American troops have found themselves having to take a crash course on the Great Game. They have desperately tried to stay on the Afghanistan side of the international border while pursuing Osama, Al Qaeda and the Taliban. But things are never quite what they seem in this part of the world as Kim discovered early on in his life.

To start with, the international border, never fully demarcated on the ground, has been constantly disputed. Even the so-called political officers were not political, but drawn from the elite civil service cadre. Not for the first time in history would soldiers from distant lands with ideas of superiority have to contend with the powerful tugs and pulls of the currents emanating from Waziristan. Informers and those suspected of helping the American or the Pakistan Army were swiftly and brutally executed. War drums were being beaten. There was talk of holy war against the Americans. If the Americans crossed into Waziristan and occupied it, what was happening in Iraq in 2004 would seem like a picnic on the lawns of the White House.

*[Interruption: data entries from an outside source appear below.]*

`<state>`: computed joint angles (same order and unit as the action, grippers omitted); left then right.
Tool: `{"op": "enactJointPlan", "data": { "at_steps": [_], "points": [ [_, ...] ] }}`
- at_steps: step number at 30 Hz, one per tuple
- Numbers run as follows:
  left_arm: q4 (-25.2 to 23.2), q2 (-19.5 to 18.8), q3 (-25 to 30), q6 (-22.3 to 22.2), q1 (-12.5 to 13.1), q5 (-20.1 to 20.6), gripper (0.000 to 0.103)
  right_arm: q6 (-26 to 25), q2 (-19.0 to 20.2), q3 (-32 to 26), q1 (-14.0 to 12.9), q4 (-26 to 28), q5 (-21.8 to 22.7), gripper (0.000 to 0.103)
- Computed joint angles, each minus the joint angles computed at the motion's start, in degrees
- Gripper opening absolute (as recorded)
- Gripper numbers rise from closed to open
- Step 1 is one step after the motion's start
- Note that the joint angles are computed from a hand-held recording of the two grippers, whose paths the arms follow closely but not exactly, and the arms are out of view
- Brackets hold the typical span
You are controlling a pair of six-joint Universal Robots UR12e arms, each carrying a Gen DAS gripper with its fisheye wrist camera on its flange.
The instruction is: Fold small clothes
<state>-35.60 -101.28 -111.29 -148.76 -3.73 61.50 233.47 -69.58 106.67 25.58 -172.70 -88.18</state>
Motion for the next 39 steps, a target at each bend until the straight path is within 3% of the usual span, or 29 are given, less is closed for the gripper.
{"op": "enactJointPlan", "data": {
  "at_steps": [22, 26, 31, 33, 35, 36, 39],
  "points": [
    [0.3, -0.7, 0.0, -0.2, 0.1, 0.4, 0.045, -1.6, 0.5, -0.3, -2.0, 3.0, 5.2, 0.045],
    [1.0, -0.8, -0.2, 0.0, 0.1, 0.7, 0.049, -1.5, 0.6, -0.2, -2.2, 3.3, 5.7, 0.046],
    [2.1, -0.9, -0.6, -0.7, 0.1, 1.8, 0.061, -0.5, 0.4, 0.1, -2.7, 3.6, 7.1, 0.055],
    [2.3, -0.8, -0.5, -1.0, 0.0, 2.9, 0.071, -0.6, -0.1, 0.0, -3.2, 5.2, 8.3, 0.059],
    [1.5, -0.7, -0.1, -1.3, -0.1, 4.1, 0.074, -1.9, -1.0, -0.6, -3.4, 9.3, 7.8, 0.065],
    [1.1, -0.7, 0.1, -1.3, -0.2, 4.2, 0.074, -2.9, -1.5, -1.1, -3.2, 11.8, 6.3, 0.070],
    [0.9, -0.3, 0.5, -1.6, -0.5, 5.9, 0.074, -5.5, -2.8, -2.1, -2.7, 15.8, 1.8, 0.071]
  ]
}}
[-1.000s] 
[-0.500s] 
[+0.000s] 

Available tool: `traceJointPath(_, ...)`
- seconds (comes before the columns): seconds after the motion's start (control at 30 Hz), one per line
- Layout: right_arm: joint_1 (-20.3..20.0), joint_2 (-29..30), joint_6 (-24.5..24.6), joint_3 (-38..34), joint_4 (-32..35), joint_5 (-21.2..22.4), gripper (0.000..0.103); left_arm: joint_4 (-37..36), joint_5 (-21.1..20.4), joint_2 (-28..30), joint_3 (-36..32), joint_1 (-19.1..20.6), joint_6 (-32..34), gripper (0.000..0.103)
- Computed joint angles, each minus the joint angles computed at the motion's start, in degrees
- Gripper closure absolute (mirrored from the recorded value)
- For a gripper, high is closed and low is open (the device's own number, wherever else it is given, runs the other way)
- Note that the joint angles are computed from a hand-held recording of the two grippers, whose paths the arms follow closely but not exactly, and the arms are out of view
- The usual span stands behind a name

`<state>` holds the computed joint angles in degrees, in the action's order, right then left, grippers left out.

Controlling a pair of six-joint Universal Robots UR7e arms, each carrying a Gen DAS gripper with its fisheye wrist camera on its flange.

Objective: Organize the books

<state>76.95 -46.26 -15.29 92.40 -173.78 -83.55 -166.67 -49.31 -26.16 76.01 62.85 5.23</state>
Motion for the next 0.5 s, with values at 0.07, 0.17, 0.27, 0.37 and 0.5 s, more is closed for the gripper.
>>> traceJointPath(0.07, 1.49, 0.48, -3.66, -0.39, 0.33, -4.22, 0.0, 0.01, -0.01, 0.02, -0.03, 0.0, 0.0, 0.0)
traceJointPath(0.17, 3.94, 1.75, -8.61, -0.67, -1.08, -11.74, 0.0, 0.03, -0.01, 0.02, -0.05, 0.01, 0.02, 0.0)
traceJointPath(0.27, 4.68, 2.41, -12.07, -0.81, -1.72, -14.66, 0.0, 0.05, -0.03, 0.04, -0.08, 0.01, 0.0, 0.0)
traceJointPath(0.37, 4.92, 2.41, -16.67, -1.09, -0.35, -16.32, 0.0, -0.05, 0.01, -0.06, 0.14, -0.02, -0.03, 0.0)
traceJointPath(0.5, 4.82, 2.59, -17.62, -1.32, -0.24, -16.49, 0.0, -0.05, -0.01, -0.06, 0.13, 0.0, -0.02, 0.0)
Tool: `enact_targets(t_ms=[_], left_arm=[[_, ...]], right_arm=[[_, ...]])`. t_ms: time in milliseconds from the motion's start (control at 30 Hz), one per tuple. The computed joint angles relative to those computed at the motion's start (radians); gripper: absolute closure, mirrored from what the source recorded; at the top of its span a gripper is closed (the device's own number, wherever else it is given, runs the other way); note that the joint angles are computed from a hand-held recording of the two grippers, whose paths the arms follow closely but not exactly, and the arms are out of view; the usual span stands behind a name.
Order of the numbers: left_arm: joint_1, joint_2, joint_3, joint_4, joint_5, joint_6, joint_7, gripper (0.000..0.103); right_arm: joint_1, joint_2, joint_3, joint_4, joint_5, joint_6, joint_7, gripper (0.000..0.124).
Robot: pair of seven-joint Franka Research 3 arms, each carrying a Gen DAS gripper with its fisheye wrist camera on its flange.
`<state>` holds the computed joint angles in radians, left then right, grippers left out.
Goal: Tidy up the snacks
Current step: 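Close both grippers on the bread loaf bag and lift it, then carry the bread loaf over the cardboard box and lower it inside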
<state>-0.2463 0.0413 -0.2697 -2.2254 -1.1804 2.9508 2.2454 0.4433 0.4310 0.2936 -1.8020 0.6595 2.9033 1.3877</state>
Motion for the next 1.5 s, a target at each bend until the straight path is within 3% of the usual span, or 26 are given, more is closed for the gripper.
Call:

I felt, however, that Waziristan was on the threshold of major social and political changes. What had not changed was the accepted tradition in Waziristan that anything beyond a hundred yards on either side of the main road was off limits to the Agency administration. Disputes were still decided by custom and not through the Criminal and Civil Procedure Codes of Pakistan. There were no police or revenue officials as in the rest of the country. The people of the Tribal Areas see these officials as corrupt and incompetent. They are not a good advertisement for Pakistan. They would be preferred to be administered according to their own customs and traditions which they see as having worked for centuries.

A debate has begun in Pakistan, arguing for the ‘incorporation’ of the Tribal Areas which are seen as either ‘backward’ or an ‘anachronism’ by many people writing and living in cities. Perhaps they miss the irony of commenting on the lack of law and order in the Tribal Areas while living in cities like Karachi where law and order collapsed years ago.

For those in the Agency, tribalism is both a blessing and an affliction; tribalism provides stability in unstable times but also creates complications in changing times. Now in the 21st century, would tribal people see its intrusion as yet another assignation with their own past. The theme of continuity and change, of resistance and control, lies at the heart of tribal society and partly explains the turmoil in it.

In conclusion, unless the political leaders in Islamabad very quickly evolve a strategy for the Tribal Areas which is based on the understanding of its history, culture and traditions and give it a sense of direction, the present standoff will end badly. Above all, it is important to remember that while in the Pakistani stereotype the tribesman is motivated by money alone, it is his sense of honour that is crucial in understanding his behaviour.

The writer is Ibn Khaldun Chair of Islamic Studies and Professor of International Relations at American University in Washington, DC, and the author of Islam Under Siege: Living Dangerously in a Post-Honour World (Polity Press, 2003).